En una esquina de la plaza Murillo, los bocetos toman ahora “revancha” en el Patio de Cristal del MNA. Junto a ellos, una pequeña muestra de la colección comprada a la familia formada por 152 pinturas de caballete y los citados bocetos junto a cartas, escritos, fotografías y unos cuantos rollos de películas (una de ellas es una entrevista al maestro en la extinta Televisión de la Yugoslavia de Tito). Entre las obras —una pequeña parte de ellas se exhibe desde el martes— hay cuadros como La paraguaya, en tributo a la mujer que le ayudara a escapar tras permanecer tres años presos en Paraguay por la Guerra del Chaco.
El centenar y medio de obras se ha guardado durante décadas en un depósito en Achocalla donde estaban también (hoy se ignora su paradero) las obras coloniales que pertenecieron a la colección privada de Miguel Alandia Pantoja: un cuadro de español Francisco de Zurbarán —del Siglo de Oro— y varios de Mélchor Pérez de Holguín.

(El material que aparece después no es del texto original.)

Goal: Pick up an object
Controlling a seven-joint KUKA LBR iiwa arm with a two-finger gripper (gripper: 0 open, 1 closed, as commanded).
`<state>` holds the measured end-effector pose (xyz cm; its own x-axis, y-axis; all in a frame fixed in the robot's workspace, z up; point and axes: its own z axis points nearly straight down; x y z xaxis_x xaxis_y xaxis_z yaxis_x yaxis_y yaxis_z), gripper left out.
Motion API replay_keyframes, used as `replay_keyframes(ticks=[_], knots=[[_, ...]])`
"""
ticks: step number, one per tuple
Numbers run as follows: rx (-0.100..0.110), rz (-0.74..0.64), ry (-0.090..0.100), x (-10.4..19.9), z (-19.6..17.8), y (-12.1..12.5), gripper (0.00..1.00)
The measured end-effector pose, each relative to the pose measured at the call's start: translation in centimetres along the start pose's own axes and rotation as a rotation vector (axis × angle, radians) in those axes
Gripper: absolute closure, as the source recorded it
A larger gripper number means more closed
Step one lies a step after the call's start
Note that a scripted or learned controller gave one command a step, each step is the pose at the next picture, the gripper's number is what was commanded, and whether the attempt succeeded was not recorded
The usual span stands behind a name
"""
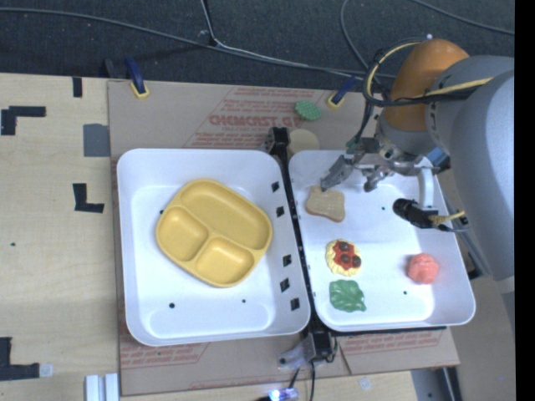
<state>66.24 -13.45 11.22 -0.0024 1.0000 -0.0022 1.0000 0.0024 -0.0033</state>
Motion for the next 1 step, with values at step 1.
replay_keyframes(ticks=[1], knots=[[-0.002, -0.001, 0.001, 0.1, -1.21, 0.07, 1.0]])
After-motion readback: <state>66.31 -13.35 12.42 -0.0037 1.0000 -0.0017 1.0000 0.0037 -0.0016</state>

En la entrada del Patio de Cristal, en una pequeña instalación, vemos estos días la paleta, los pinceles y los pantalones manchados de pintura del maestro. Con ellos —probablemente— levantó los murales borrados, hoy “resucitados”. Para final de año, se prepara una (esperada) exposición retrospectiva con toda la colección del maestro y su biografía. ¿Y si para celebrar el Bicentenario en 2025 se vuelven a pintar/reproducir esos dos murales masacrados en Palacio Quemado y Palacio Legislativo como homenaje a Miguel Alandia Pantoja y a las luchas heroicas del pueblo boliviano?